Indeed, trust and transparency are fast becoming the new currencies for business and for all business partnerships — and the supply chain risk management market is no exception. That’s because the enterprise risk management and business continuity challenges organizations face today are so demanding and complex that no one can afford to go it alone.

We believe in the power of partnerships and the interdependencies and synergies that make “the whole greater than the sum of its parts.”

And that’s why I’m thrilled that earlier today, Interos announced new strategic partnerships with Accenture Ventures’ Project Spotlight program and Coupa Ventures, the world’s leading technology platform for managing business transactions across procurement, payments, and supply chain.

These two agenda-setting companies have joined our $100 million Series-C funding round as we continue to grow our Operational Resilience Cloud, which combines the power of our proprietary AI algorithm with the world’s largest repository of supplier-relationship data. As we develop these technologies, we increasingly empower businesses to handle enterprise risk management and business continuity. This includes monitoring supplier compliance for labor, financial, and environmental regulations, pending natural disaster issues, trade disputes, and potential geopolitical conflicts, among others.

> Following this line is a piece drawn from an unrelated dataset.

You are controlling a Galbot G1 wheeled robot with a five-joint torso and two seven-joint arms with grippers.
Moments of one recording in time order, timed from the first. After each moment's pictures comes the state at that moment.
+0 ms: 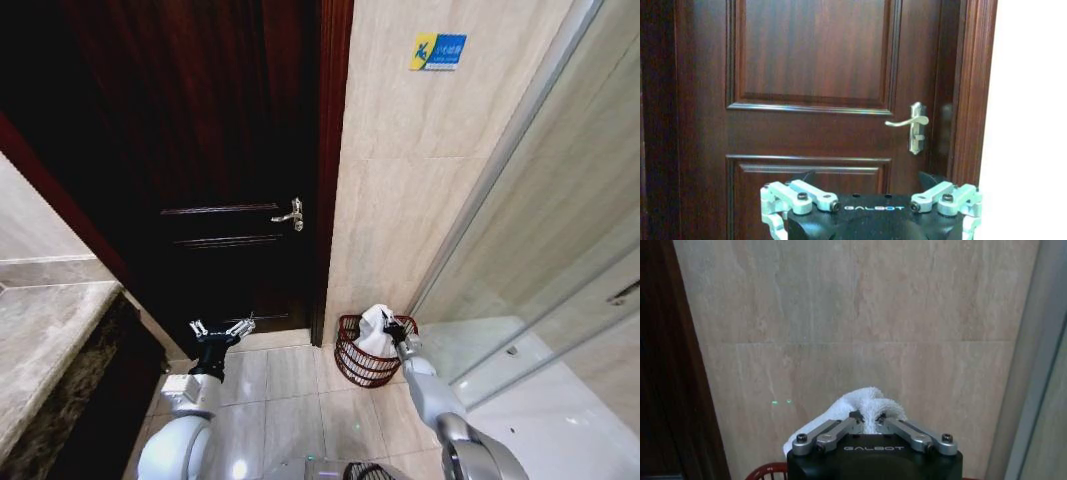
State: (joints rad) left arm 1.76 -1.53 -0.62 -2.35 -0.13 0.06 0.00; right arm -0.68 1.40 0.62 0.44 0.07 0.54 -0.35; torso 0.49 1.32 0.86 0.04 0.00
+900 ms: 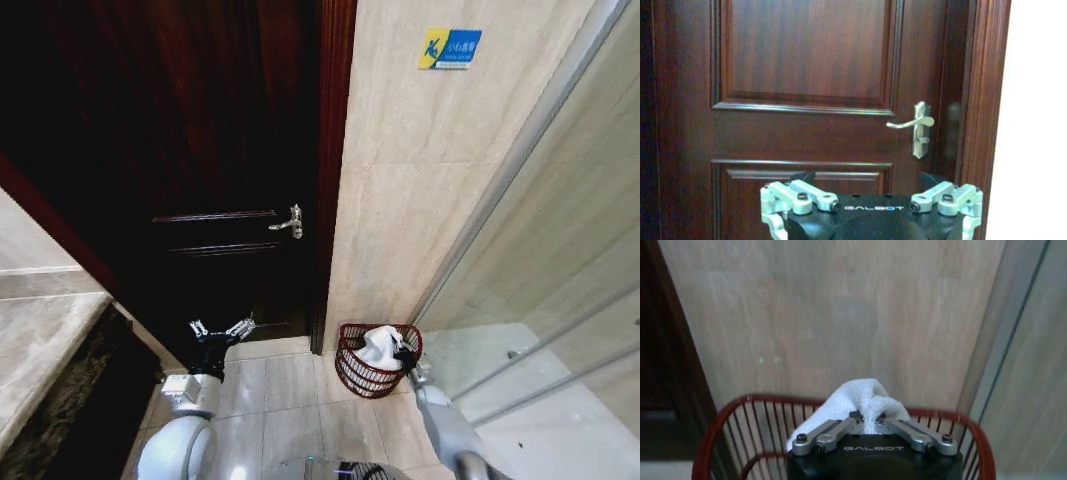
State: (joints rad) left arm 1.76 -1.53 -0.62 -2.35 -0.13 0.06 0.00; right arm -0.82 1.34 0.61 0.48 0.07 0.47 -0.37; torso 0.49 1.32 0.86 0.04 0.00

Accenture and Coupa join an already-robust group of investors and partners at Interos, including Kleiner Perkins, Venrock, and NightDragon, who led our Series C funding round. They also join a host of other industry partners that provide the resources and capabilities that have enabled us to become first-to-market in the burgeoning operational resilience industry.

The Power of Partnership 

Like all businesses, the strength of Interos comes from our partnerships and the increased combined value we can bring customers in the supply chain risk management market. It’s truly a case of “1+1+1=5”.

With Accenture onboarded as a partner, it provides us with extraordinary strategic counsel capabilities across the supply chain and operational resilience landscapes. At the same time, its customers now gain access to a real-time feed of supply chain risk and operational resilience information trusted by Accenture.

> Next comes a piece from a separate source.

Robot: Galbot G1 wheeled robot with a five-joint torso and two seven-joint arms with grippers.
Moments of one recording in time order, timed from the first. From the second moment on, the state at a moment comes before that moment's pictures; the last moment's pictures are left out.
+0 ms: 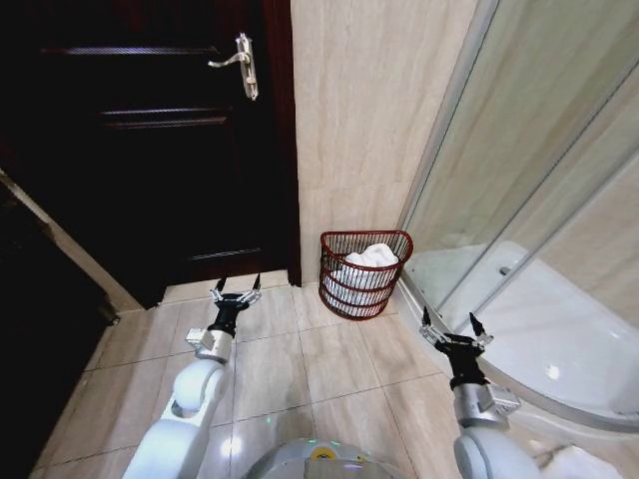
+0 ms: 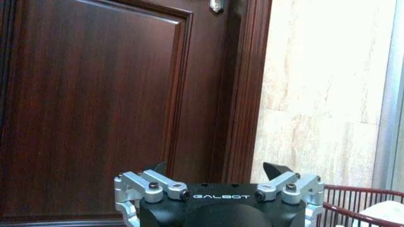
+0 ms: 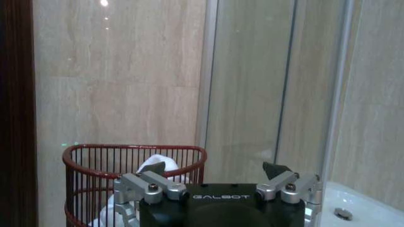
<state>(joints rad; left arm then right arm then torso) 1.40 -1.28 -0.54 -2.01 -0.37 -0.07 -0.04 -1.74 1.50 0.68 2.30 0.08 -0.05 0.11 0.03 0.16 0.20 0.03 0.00</state>
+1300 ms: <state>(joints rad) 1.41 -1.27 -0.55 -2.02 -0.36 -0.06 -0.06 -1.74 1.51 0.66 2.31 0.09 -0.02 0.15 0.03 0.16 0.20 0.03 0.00</state>
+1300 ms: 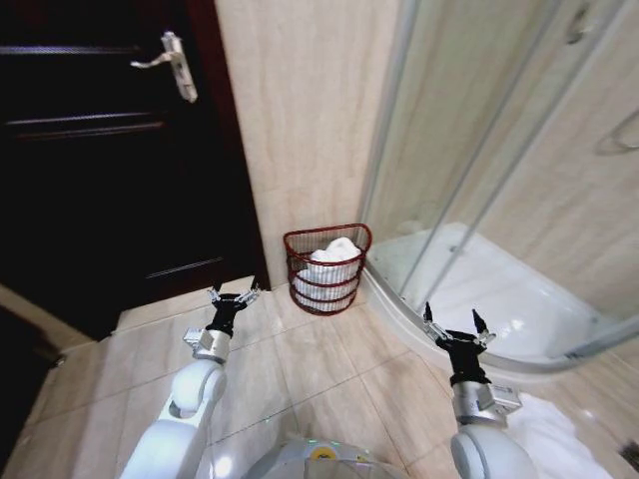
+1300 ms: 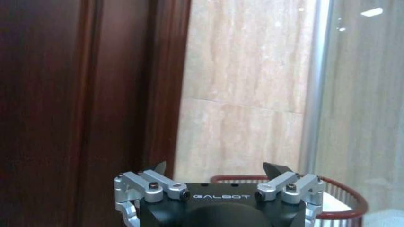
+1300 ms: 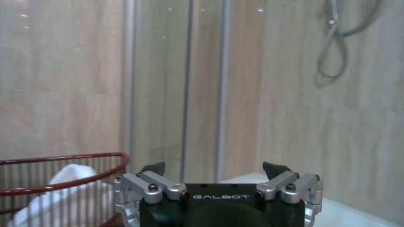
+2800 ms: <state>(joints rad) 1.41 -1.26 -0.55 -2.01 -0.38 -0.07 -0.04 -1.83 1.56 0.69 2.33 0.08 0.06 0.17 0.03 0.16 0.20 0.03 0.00</state>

Coupa brings world-class transaction management capabilities which will help businesses further improve enterprise risk management and business continuity.

Both partners will also be integral in supporting new innovations. We will work closely with them to identify and bring to market new products and solutions that will further help our customers gain operational resilience and a stronger footing for continued growth.

I could not be more excited about this latest development. We’re bringing together partners who share similar cultures and values, bring to bear complementary capabilities, and are passionate about the power of global supply chain innovations in saving businesses and the planet in our rapidly approaching post-pandemic world.

These types of partnerships don’t happen overnight. It takes hard work, substantial due diligence, extended negotiations, clear, consistent, and authentic communication, and a candid assessment of each other’s strengths and weaknesses.

And, of course, it requires a healthy dose of self-awareness. All market-leading organizations understand when to buy, build, and partner. For instance, you can be the strongest product creator in your market and just not be equipped to handle the services side of things or vice-versa.

The Road Ahead for Enterprise Risk Management and Business Continuity

Our customers require the best tools possible as they confront the challenges of enterprise risk management and business continuity. As we continue to bring to market the world’s strongest supply-chain visibility and diagnostic platforms, we will continue to work with incredible partners that share our commitment of providing the highest levels of trust and transparency across all business relationships.

Accenture and Coupa fit that bill for us, and we do the same for them.

That’s the true power of partnership. And we can’t wait to get started providing even more value to our customers in the supply chain risk management market.